CHAPTER XIV – MUTINY

They resumed the conversation where they had left off.

“It seems to me,” said Bob, “from all you say, that monocle-man has been a mighty busy person.”

“Of course you knew right along what he is. You didn’t need any information from poor little me about him. He couldn’t fool great big You!” she affirmed admiringly.

“I can imagine what he is – now,” observed Bob meditatively. He was turning over in his mind what she had said about that substituted brooch. The some one Bob had imagined he had seen in the hall, after leaving Miss Dolly’s room, might not have been the real thief, after all; it might have been the monocle-man on the lookout for the thief. And perhaps the monocle-man had seen Bob. That was the reason he was “coming for him.” Bob could imagine dear old dad’s feelings, if he (Bob) got sent to Sing Sing.

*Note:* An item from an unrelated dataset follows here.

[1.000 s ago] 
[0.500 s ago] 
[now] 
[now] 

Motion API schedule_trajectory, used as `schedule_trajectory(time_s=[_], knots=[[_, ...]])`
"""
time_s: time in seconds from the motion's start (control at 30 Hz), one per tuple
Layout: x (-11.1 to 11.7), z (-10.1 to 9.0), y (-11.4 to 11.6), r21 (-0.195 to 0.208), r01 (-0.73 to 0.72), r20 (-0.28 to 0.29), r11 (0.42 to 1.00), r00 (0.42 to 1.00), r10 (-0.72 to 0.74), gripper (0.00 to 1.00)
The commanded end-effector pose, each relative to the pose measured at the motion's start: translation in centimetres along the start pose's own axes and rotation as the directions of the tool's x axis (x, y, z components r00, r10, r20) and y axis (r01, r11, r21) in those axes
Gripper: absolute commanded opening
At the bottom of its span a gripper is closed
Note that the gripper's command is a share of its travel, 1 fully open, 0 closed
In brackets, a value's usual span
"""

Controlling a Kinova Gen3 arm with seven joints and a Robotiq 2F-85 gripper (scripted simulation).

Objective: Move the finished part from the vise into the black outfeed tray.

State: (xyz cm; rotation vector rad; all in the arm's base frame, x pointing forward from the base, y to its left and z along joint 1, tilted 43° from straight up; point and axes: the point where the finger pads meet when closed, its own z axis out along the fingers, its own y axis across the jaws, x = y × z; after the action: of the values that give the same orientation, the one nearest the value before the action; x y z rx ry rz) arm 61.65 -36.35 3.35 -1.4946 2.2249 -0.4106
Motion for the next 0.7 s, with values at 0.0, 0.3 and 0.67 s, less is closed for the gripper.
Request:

What if, instead of rustling and rising to the occasion, in that fine, old honorable Japanese way, Bob should bring irretrievable disgrace on an eminently respectable family name?

He could see himself in stripes now, with his head shaved, and doing the lock-step. Perhaps, even at that moment, descriptions of him were being sent broadcast. And if so, it would look as if he were running away from the officers of the law, which would be tantamount to a confession of guilt. Bob shivered. The temperamental young thing did not share his apprehensions.

“Of course, Lord Stanfield only thinks he has evidence enough to convict you,” she said confidently. “But you’ll meet him at every point and turn the laugh on him.”

“Oh, will I?” said Bob ironically.

“And you’ll make him feel so cheap! Of course, you’ve got something up your sleeve – ”

“Wish I had,” he muttered.

“Something deep and mysterious,” she went on in that confident tone. “That’s why you acted so queer toward some people. You had a purpose. It was a ruse. Wasn’t it now?” she concluded triumphantly.

“It was not.” Gruffly.

“Fibber! every time you fib, you’ve got to – ” She put up her lips.